Q. Do you and your staff work with the faculty as they plan their classes?
A. Yes, we try to be very collaborative with them. The invitation is out and a lot of them do take the invitation to share the syllabus with us. We offer tutorials for the different classes, saying, ‘Well you want to do mold-making. We can have your whole class come in here and do a demonstration of mold-making. Oh, you’re interested in wood-joinery. Well, we’ll do a formal demonstration of wood-joinery, or machining metal.’
Recently, they’ve expanded the use of this shop to include the integrated product people from the Engineering School, and they spend a fair amount of time working in here. I have a couple of professors in [Penn Engineering] who are very involved with shop work in here. In fact, one will have his class meet in here so they won’t have the distance between theory and practice and work the two things together.
Q. You train students before they can even use the lab. So, they can use this heavy equipment under your supervision?
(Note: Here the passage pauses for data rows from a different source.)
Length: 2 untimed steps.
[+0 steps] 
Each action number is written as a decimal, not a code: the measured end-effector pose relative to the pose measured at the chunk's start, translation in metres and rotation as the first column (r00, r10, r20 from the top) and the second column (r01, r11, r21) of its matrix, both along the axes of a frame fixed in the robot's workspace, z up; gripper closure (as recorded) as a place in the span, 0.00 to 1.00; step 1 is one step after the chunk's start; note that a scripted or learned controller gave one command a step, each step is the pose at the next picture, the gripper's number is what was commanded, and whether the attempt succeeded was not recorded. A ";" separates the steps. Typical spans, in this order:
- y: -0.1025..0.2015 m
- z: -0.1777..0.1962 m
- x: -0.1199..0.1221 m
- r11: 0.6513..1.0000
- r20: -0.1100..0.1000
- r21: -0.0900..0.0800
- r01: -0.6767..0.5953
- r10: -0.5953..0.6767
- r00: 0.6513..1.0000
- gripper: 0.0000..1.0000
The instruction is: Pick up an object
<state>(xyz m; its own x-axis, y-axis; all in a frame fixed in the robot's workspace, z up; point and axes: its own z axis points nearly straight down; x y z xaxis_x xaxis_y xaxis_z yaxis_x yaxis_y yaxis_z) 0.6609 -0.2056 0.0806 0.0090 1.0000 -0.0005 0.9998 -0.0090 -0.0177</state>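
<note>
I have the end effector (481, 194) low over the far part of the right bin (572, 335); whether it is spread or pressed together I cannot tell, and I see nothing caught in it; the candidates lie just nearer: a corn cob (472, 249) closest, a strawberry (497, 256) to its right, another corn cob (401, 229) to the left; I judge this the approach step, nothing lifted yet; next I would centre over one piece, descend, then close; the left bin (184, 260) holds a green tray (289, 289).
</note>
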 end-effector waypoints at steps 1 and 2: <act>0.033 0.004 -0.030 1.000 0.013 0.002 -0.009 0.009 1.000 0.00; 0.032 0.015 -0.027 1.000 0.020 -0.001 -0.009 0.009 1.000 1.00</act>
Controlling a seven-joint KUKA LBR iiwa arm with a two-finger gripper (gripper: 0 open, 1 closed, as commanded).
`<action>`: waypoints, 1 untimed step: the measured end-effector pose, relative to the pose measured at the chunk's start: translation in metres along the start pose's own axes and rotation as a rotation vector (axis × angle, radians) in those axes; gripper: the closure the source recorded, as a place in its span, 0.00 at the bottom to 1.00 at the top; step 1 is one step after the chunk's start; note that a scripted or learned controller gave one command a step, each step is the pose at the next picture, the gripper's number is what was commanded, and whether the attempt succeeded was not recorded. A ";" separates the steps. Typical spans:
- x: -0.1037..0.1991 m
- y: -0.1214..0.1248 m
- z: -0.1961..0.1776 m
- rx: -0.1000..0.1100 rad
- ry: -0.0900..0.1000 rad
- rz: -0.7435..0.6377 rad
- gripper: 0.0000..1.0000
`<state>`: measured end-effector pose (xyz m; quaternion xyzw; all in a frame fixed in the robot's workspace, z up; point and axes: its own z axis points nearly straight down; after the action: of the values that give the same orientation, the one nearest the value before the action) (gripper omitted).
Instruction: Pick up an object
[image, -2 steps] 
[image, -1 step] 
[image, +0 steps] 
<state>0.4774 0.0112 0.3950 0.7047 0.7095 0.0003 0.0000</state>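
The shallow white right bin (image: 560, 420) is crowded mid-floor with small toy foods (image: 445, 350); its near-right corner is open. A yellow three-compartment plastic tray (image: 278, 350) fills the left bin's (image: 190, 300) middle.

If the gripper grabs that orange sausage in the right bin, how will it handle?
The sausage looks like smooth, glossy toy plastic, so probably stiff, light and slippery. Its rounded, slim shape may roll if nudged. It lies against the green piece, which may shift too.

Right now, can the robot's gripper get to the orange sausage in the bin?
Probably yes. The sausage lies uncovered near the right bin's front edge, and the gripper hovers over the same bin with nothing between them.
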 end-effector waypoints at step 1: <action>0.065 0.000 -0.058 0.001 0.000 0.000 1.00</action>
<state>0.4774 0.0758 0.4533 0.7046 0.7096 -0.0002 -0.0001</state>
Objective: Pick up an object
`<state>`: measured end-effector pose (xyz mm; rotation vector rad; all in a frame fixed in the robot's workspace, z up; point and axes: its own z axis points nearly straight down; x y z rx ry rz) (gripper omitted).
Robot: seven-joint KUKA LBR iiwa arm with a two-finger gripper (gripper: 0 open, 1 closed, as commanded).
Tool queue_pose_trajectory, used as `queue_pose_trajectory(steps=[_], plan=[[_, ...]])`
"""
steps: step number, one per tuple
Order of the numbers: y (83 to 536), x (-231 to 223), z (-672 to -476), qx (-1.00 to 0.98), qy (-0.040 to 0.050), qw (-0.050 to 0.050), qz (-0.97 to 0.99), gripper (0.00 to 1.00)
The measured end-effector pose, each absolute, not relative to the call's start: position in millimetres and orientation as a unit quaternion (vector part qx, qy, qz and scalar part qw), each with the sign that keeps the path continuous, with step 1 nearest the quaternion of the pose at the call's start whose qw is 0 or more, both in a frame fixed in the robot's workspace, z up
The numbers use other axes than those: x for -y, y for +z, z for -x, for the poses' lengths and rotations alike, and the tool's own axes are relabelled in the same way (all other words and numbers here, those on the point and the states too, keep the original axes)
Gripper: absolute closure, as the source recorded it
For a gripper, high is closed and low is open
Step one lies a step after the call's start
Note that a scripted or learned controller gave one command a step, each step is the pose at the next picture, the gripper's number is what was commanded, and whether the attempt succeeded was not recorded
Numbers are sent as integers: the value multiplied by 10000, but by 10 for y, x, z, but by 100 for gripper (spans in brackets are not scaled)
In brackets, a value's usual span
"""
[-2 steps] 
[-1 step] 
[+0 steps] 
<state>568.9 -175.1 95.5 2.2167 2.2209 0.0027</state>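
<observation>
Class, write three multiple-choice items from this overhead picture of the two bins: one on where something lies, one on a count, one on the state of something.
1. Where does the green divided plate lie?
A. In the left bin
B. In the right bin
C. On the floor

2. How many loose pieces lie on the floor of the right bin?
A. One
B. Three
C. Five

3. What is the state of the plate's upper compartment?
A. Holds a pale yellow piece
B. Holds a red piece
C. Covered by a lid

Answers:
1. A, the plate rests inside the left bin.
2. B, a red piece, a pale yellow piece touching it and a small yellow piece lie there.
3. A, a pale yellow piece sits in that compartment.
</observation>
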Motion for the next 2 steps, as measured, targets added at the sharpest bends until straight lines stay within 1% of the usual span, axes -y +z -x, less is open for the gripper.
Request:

A. You have to take a safety course, it’s about 2 1/2 hours. It’s mandated by the Risk Management Department, so a lot of information is covered. Once you’ve completed that safety course, you’re allowed access to the lab. We staff this place very heavily. When you come in here, there will be two people in [the front] area, most likely one person working in the digital fabrication area, and also people staffing the laser cutters.
The idea is that you let the students know that you’re there and available for them, but you don’t want to be the guiding hand in their project. You want them to make their own mistakes, you want them to experiment, you want them to try different things. You want them to be expansive in their approaches and their methods. I think the majority of your best learning is represented by the stuff that’s in the dumpster. This didn’t work and now they know this about a material or this process. There’s a lot of trial-and-error and they have to figure it out for themselves. But you don’t want a kid to get too far off base and so you give them nudges and that kind of thing.
Then there are people who come in here and you ask them to go get a crescent wrench and they look at you like it could be anything.
Q. Were you an artist at all?
A. No, I’m a technician. I’ve been that way since I was a kid, when I was building stuff all the time. I drove my parents crazy.